[Numpy-discussion] Preserving NumPy views when pickling
Matthew Harrigan
harrigan.matthew at gmail.com
Tue Oct 25 20:09:09 EDT 2016
It seems pickle keeps track of references for basic python types.
x = [1]
y = [x]
x,y = pickle.loads(pickle.dumps((x,y)))
x.append(2)
print(y)
>>> [[1,2]]
Numpy arrays are different but references are forgotten after
pickle/unpickle. Shared objects do not remain shared. Based on the quote
below it could be considered bug with numpy/pickle.
Object sharing (references to the same object in different places): This is
similar to self-referencing objects; pickle stores the object once, and
ensures that all other references point to the master copy. Shared objects
remain shared, which can be very important for mutable objects. link
<https://docs.python.org/2.0/lib/module-pickle.html>
Another example with ndarrays:
x = np.arange(5)
y = x[::-1]
x, y = pickle.loads(pickle.dumps((x, y)))
x[0] = 9
print(y)
>>> [4, 3, 2, 1, 0]
In this case the two arrays share the exact same object for the data buffer
(although object might not be the right word here)

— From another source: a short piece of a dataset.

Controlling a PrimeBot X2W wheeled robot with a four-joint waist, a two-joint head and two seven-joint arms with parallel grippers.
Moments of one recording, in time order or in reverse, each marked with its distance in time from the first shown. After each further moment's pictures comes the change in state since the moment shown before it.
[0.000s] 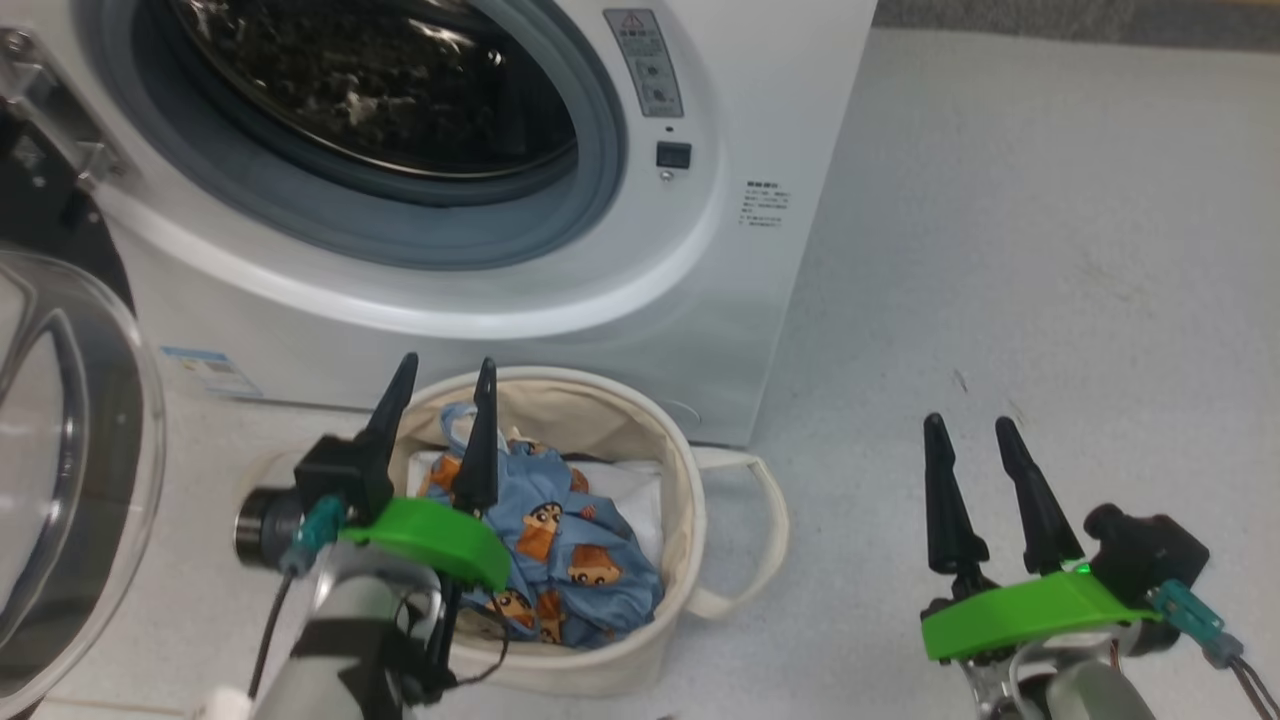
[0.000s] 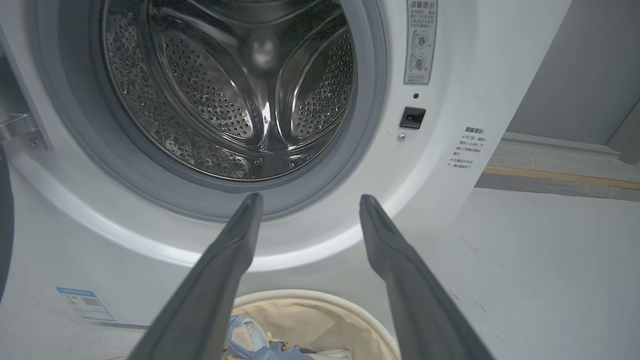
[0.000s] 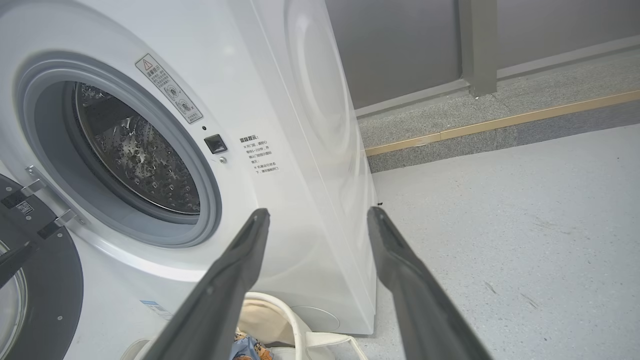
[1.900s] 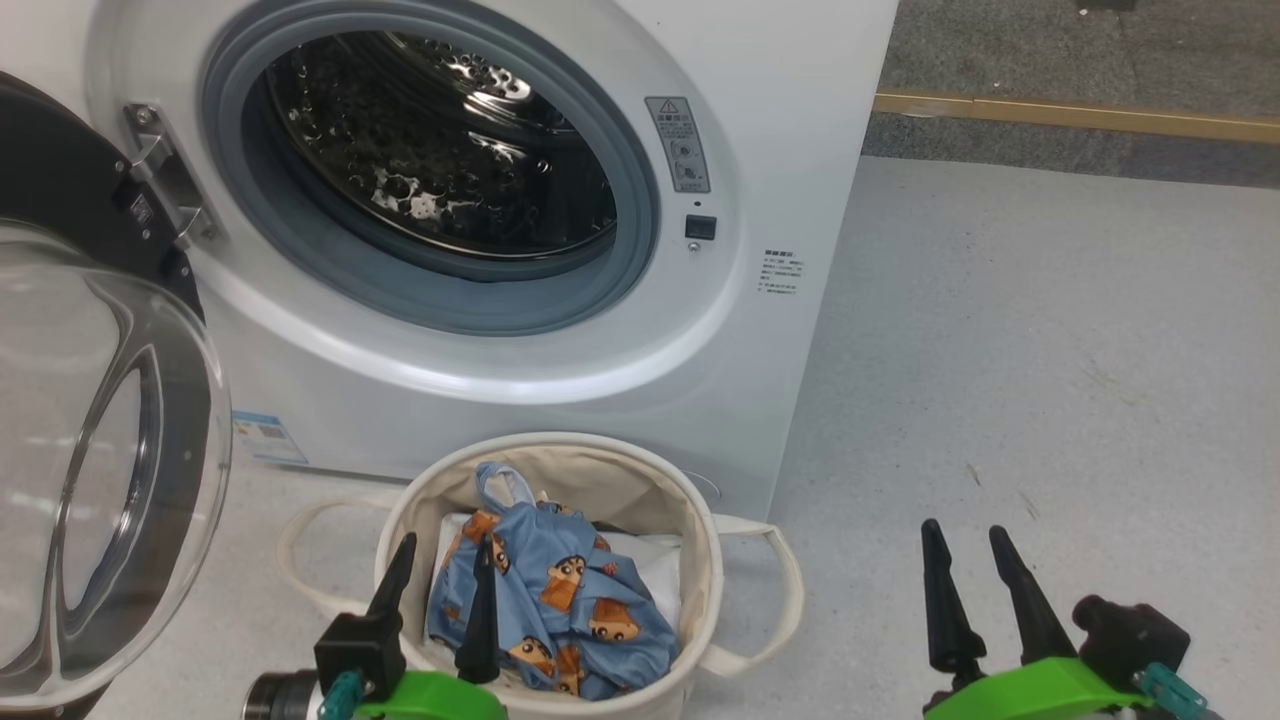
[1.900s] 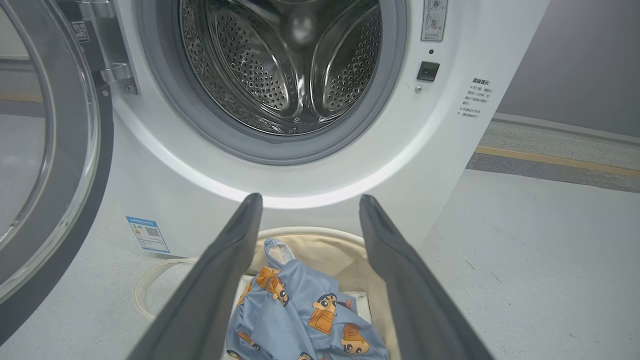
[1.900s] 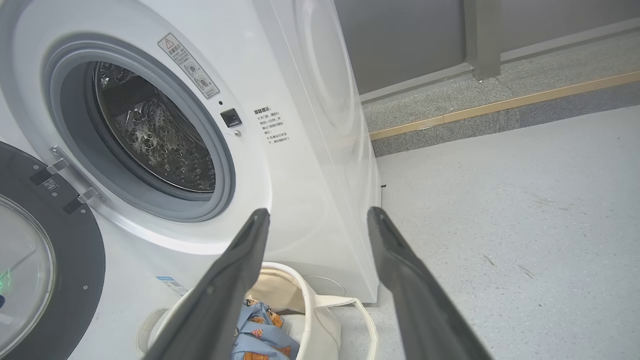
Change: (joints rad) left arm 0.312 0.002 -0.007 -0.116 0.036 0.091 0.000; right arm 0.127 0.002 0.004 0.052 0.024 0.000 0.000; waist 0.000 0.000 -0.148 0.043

On Tue, Oct 25, 2016 at 7:28 PM, Robert Kern <robert.kern at gmail.com> wrote:
> On Tue, Oct 25, 2016 at 3:07 PM, Stephan Hoyer <shoyer at gmail.com> wrote:
> >
> > On Tue, Oct 25, 2016 at 1:07 PM, Nathaniel Smith <njs at pobox.com> wrote:
> >>
> >> Concretely, what do would you suggest should happen with:
> >>
> >> base = np.zeros(100000000)
> >> view = base[:10]
> >>
> >> # case 1
> >> pickle.dump(view, file)
> >>
> >> # case 2
> >> pickle.dump(base, file)
> >> pickle.dump(view, file)
> >>
> >> # case 3
> >> pickle.dump(view, file)
> >> pickle.dump(base, file)
> >>
> >> ?
> >
> > I see what you're getting at here. We would need a rule for when to
> include the base in the pickle and when not to. Otherwise,
> pickle.dump(view, file) always contains data from the base pickle, even
> with view is much smaller than base.
> >
> > The safe answer is "only use views in the pickle when base is already
> being pickled", but that isn't possible to check unless all the arrays are
> together in a custom container. So, this isn't really feasible for NumPy.
>
> It would be possible with a custom Pickler/Unpickler since they already
> keep track of objects previously (un)pickled. That would handle [base,
> view] okay but not [view, base], so it's probably not going to be all that
> useful outside of special situations. It would make a neat recipe, but I
> probably would not provide it in numpy itself.
>
> --
> Robert Kern
>